Im vergangenen Jahr war nur jeder Zehnte in ähnlichen Umständen festgehalten worden. Die Justiz steht wegen harter Rechtsprechung mit Blick auf die Randalierer in der Kritik.

"Menschliche Lagerhäuser"

"Der schnelle Anstieg der Zahl der Häftlinge führt dazu, dass Bereiche unserer Haftanstalten menschliche Lagerhäuser werden, die zu nicht viel mehr da sind, als die Leute in überfüllten Bedingungen zusammenzupferchen", sagte Geoff Dobson von der Organisation Prison Reform Trust, die sich für bessere Haftbedingungen einsetzt. Viele bislang nicht auffällige Täter könnten dadurch kriminalisiert werden.

Auch der konservative Arbeitsminister Iain Duncan Smith warnte vor zu strengen Urteilen. Großbritannien könne auf die Probleme hinter den Krawallen nicht einfach nur mit Festnahmen reagieren, schrieb er in der Zeitung "The Guardian". Stattdessen müsse untersucht werden, warum Jugendliche sich in Banden zusammenschließen und was man dagegen tun kann.

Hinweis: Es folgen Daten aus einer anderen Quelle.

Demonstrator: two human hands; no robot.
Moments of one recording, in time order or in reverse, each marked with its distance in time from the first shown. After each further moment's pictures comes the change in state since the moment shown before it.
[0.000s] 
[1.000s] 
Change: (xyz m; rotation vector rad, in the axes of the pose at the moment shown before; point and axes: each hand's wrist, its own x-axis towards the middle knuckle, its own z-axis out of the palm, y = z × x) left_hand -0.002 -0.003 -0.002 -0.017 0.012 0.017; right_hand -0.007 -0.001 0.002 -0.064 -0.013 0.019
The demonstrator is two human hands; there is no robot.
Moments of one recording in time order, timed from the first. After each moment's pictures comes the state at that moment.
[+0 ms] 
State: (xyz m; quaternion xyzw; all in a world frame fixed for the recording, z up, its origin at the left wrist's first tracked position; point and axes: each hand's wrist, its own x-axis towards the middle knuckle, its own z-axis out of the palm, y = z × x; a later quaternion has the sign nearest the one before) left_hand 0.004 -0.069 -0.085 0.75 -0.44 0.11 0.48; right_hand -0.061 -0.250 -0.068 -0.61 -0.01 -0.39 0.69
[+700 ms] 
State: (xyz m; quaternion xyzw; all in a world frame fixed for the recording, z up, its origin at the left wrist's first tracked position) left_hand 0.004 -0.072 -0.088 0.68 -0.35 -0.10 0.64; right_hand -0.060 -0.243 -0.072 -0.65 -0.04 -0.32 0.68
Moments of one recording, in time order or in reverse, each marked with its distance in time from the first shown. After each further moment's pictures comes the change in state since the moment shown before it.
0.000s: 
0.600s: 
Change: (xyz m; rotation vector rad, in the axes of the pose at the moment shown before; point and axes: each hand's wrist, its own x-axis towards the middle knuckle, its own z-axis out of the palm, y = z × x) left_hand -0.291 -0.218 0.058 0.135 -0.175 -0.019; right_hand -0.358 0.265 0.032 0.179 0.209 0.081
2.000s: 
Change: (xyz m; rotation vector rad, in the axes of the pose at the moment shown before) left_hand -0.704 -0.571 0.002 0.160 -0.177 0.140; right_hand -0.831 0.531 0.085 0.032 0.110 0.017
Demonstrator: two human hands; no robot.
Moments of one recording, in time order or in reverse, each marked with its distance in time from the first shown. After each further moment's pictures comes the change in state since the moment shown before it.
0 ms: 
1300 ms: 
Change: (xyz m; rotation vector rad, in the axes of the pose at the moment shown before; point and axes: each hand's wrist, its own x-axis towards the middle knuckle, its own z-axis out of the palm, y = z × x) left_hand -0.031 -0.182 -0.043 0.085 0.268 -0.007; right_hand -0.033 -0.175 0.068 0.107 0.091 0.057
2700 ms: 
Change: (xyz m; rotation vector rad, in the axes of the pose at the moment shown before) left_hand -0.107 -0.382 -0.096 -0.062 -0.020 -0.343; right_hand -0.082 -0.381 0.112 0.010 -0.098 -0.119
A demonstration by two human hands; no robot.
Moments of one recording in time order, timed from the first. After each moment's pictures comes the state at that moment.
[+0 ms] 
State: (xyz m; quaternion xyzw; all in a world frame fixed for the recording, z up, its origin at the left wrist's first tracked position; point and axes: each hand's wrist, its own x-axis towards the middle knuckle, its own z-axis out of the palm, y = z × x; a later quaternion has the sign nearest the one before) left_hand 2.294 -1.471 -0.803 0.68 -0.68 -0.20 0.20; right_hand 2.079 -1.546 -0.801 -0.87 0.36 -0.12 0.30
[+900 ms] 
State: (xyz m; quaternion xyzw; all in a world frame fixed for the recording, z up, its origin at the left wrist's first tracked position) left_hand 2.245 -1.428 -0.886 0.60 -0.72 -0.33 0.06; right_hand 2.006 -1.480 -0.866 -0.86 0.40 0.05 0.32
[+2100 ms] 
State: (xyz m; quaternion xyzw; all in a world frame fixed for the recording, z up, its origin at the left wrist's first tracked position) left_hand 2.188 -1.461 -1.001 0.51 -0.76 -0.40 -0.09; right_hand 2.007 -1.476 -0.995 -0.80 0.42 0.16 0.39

Unterdessen besuchten Prinz William und seine Frau Kate Opfer der Krawalle in Birmingham. Unter anderem traf sich das Paar mit den Familien von drei jungen Männern, die während der Gewalt am vorvergangenen Mittwoch von einem Auto überrollt und getötet worden waren. In den Tagen zuvor hatten auch Williams Bruder Prinz Harry sowie dessen Vater Prinz Charles mit seiner Frau Camilla Schauplätze der Unruhen besucht und mit den Menschen vor Ort gesprochen.